**Action item**:
Print out the data below. Do not alter a single line.

Records from a data source
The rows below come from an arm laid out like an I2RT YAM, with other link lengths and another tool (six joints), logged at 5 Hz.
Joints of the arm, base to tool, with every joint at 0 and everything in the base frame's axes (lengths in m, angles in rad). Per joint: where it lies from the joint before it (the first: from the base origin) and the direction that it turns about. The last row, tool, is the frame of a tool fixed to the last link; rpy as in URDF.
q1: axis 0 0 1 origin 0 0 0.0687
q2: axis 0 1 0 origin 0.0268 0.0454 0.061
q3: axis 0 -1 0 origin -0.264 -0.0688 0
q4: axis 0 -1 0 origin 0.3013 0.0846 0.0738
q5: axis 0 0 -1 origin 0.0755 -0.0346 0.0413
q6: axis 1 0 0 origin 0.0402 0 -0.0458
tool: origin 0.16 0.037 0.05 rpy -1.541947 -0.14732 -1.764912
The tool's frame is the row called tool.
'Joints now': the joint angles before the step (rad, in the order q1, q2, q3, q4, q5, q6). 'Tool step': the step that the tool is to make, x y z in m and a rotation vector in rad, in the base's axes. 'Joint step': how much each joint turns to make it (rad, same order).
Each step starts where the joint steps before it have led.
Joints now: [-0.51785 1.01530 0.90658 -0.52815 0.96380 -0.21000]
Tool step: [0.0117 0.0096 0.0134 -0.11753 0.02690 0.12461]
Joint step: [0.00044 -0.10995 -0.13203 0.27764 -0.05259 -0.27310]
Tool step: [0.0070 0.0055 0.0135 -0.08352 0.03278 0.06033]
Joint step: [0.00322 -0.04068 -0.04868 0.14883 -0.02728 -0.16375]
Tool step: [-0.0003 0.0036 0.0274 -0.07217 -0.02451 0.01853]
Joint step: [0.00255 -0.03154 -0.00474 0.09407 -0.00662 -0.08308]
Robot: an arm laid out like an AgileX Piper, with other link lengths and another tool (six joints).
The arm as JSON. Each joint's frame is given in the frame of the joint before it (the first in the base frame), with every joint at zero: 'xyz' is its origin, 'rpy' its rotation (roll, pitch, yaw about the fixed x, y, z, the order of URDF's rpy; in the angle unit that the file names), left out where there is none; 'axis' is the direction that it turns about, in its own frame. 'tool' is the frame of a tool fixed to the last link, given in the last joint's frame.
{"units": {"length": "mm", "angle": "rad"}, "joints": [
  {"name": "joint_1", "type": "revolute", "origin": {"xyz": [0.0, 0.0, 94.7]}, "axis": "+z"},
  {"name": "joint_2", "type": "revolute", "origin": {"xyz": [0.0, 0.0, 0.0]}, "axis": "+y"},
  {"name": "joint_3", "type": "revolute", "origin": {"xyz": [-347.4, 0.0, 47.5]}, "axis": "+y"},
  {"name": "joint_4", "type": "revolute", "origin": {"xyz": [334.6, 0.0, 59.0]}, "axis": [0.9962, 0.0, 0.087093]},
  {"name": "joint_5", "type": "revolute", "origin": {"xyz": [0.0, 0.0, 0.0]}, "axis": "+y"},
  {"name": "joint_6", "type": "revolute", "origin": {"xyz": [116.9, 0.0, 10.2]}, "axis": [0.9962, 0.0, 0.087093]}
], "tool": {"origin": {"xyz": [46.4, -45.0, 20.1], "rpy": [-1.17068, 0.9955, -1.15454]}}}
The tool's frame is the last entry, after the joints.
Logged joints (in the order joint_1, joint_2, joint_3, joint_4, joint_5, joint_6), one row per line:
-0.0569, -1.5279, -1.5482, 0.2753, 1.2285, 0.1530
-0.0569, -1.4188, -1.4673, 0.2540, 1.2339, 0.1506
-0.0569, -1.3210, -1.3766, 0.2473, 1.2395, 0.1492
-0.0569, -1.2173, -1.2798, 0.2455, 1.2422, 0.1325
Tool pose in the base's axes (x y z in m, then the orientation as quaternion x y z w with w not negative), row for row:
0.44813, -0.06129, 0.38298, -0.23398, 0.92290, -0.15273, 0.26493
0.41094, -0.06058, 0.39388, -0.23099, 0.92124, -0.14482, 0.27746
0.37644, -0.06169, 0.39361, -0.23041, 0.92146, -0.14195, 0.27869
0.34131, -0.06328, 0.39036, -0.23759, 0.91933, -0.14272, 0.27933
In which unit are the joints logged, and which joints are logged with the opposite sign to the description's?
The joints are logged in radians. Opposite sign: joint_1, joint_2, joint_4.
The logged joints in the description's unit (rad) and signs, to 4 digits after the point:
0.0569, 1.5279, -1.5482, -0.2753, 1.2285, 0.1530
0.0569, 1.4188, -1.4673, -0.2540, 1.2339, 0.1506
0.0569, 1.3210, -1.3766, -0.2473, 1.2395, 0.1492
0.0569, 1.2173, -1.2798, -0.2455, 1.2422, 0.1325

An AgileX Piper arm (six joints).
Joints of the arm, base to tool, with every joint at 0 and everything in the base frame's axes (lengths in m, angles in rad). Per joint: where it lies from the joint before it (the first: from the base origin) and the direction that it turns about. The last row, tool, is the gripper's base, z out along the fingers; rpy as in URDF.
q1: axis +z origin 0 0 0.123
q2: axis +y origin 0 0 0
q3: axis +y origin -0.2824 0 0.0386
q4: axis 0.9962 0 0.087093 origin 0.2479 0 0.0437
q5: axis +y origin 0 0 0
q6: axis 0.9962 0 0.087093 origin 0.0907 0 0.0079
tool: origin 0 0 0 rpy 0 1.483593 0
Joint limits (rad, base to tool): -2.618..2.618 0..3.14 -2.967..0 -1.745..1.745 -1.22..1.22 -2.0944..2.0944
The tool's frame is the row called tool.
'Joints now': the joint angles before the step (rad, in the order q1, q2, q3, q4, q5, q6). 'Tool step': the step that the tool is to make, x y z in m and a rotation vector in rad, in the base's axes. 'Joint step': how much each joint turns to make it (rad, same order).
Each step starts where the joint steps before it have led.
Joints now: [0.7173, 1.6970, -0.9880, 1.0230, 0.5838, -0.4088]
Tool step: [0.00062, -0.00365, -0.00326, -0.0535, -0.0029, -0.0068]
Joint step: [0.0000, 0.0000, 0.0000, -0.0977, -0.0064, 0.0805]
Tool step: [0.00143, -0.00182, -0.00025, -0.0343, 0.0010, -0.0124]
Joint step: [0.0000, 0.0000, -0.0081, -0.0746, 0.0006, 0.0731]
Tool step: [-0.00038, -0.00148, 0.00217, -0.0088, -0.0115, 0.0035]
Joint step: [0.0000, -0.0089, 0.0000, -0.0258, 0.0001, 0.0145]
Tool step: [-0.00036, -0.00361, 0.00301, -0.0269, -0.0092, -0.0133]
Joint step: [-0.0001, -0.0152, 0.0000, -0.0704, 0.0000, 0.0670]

**Result of the task**:
The rows below come from an arm laid out like an I2RT YAM, with other link lengths and another tool (six joints), logged at 5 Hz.
Joints of the arm, base to tool, with every joint at 0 and everything in the base frame's axes (lengths in m, angles in rad). Per joint: where it lies from the joint before it (the first: from the base origin) and the direction that it turns about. The last row, tool, is the frame of a tool fixed to the last link; rpy as in URDF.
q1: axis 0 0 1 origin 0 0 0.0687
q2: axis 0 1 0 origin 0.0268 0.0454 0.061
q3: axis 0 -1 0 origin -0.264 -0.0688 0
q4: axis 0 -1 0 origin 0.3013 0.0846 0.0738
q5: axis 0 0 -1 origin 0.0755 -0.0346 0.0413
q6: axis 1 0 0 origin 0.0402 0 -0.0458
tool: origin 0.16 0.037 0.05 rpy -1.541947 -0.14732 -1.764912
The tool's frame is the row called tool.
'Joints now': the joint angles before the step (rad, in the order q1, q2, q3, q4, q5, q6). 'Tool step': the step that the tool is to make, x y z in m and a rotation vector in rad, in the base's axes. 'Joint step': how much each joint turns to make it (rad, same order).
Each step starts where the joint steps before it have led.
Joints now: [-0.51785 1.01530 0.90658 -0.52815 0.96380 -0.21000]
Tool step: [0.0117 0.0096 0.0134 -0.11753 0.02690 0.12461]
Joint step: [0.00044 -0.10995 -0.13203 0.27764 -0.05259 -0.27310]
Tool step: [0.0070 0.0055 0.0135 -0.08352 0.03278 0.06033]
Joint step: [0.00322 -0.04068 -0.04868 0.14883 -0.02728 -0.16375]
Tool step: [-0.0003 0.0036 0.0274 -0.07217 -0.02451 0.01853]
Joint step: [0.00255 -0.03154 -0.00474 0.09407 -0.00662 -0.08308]
Robot: an arm laid out like an AgileX Piper, with other link lengths and another tool (six joints).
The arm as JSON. Each joint's frame is given in the frame of the joint before it (the first in the base frame), with every joint at zero: 'xyz' is its origin, 'rpy' its rotation (roll, pitch, yaw about the fixed x, y, z, the order of URDF's rpy; in the angle unit that the file names), left out where there is none; 'axis' is the direction that it turns about, in its own frame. 'tool' is the frame of a tool fixed to the last link, given in the last joint's frame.
{"units": {"length": "mm", "angle": "rad"}, "joints": [
  {"name": "joint_1", "type": "revolute", "origin": {"xyz": [0.0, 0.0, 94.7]}, "axis": "+z"},
  {"name": "joint_2", "type": "revolute", "origin": {"xyz": [0.0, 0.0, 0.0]}, "axis": "+y"},
  {"name": "joint_3", "type": "revolute", "origin": {"xyz": [-347.4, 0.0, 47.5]}, "axis": "+y"},
  {"name": "joint_4", "type": "revolute", "origin": {"xyz": [334.6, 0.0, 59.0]}, "axis": [0.9962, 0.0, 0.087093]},
  {"name": "joint_5", "type": "revolute", "origin": {"xyz": [0.0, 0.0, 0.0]}, "axis": "+y"},
  {"name": "joint_6", "type": "revolute", "origin": {"xyz": [116.9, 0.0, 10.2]}, "axis": [0.9962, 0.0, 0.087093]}
], "tool": {"origin": {"xyz": [46.4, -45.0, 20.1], "rpy": [-1.17068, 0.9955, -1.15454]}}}
The tool's frame is the last entry, after the joints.
Logged joints (in the order joint_1, joint_2, joint_3, joint_4, joint_5, joint_6), one row per line:
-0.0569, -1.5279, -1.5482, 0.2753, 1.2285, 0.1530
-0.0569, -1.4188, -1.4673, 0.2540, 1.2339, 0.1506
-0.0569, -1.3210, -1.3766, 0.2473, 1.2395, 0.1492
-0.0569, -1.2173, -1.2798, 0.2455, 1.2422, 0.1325
Tool pose in the base's axes (x y z in m, then the orientation as quaternion x y z w with w not negative), row for row:
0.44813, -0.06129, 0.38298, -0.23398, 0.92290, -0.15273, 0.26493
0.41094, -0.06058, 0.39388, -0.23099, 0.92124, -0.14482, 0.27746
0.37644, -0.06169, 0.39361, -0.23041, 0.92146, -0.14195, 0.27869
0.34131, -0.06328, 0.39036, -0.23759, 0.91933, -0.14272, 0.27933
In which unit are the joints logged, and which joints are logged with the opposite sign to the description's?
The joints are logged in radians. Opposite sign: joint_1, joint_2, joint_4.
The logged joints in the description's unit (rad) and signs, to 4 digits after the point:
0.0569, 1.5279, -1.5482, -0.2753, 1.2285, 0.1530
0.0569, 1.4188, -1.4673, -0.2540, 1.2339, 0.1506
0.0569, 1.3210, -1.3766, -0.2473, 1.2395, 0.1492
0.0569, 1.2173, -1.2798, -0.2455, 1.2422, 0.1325

An AgileX Piper arm (six joints).
Joints of the arm, base to tool, with every joint at 0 and everything in the base frame's axes (lengths in m, angles in rad). Per joint: where it lies from the joint before it (the first: from the base origin) and the direction that it turns about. The last row, tool, is the gripper's base, z out along the fingers; rpy as in URDF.
q1: axis +z origin 0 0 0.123
q2: axis +y origin 0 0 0
q3: axis +y origin -0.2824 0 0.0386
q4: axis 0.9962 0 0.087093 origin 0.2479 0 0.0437
q5: axis +y origin 0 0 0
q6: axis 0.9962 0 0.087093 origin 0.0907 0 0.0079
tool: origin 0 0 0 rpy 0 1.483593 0
Joint limits (rad, base to tool): -2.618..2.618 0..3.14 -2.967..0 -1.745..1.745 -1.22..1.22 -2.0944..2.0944
The tool's frame is the row called tool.
'Joints now': the joint angles before the step (rad, in the order q1, q2, q3, q4, q5, q6). 'Tool step': the step that the tool is to make, x y z in m and a rotation vector in rad, in the base's axes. 'Joint step': how much each joint turns to make it (rad, same order).
Each step starts where the joint steps before it have led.
Joints now: [0.7173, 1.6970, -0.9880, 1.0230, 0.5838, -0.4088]
Tool step: [0.00062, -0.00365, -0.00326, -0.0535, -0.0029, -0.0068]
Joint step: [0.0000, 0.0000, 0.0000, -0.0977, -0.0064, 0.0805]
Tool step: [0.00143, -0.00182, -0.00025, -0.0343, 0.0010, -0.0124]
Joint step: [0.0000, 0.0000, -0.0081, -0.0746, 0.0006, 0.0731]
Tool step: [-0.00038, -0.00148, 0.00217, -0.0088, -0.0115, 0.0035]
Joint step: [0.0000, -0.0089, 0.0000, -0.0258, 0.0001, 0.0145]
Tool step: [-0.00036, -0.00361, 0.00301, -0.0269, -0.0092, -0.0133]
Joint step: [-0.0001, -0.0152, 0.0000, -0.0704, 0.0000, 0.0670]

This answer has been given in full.